Plot the score and binding energy of designed models against control models. The script compare_design_to_control_multistate.py plots the same metrics as the script used in the single-state design tutorial, but will split the results to show the effect of mutations on both the 3UBQ and 4HKX complexes.
python2.7 ../../scripts/compare_design_to_control_multistate.py 3UBQ \
3UBQ_control.fasc multistate_design.fasc
python2.7 ../../scripts/compare_design_to_control_multistate.py 4HKX \
4HKX_control.fasc multistate_design.fasc
gthumb *png &
Use the design_analysis.py script to look at what mutations specifically were made in the design process. Make a sequence logo from our designed models to illustrate these changes. Since each multistate design run outputs a pair of complex (3UBQ and 4HKX) with an identical sequence, we only need to analyze one complex of the two to see all the mutations that were made.

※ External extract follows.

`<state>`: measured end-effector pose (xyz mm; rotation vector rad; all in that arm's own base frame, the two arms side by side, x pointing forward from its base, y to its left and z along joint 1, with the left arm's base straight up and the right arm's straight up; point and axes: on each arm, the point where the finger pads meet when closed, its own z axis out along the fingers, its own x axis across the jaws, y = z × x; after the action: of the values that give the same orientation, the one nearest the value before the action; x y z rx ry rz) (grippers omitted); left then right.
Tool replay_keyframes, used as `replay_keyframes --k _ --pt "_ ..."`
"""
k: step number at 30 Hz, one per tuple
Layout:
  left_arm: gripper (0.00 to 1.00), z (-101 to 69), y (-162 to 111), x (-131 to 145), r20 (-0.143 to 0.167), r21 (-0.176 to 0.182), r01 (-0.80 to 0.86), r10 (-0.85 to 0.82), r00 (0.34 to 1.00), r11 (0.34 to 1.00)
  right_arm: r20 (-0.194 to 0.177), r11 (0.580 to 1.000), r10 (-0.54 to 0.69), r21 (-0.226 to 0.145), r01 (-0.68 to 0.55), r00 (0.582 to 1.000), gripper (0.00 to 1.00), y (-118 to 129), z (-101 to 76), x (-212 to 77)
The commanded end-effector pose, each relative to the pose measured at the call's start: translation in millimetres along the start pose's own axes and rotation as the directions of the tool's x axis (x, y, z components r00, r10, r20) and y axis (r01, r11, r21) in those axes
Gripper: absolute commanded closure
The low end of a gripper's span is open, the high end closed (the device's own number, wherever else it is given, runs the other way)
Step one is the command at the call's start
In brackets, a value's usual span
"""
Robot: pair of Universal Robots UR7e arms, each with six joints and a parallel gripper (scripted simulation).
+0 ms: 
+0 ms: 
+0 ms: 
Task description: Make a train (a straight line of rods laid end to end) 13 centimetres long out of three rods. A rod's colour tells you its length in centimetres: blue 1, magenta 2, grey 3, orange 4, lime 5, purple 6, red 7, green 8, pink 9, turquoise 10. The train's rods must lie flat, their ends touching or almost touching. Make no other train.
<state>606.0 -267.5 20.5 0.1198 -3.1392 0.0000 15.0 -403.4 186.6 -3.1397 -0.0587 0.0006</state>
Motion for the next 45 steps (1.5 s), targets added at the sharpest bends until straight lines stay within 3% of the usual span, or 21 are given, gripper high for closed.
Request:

python2.7 ../../scripts/design_analysis.py --prefix multistate_design \
--res 4HKX.resfile --native 4HKX_relax.pdb 4HKX*design*pdb
gthumb multistate_design_seq_log.png &
In this case Rosetta was able to introduce mutations that result in an antibody with a lower (more favorable) score bound to both antigens. However the binding energy and binding density seem to close to or slightly worse than the values from the native complex. Frequently in multistate design antibody mutations will establish stronger intramolecular contacts, since these contacts are uniform across all states, at the expense of cross-interface contacts, which can vary between target states. Open up the lowest scoring models in PyMOL and analyze what impact the Rosetta-introduced mutations have on interactions with both targets.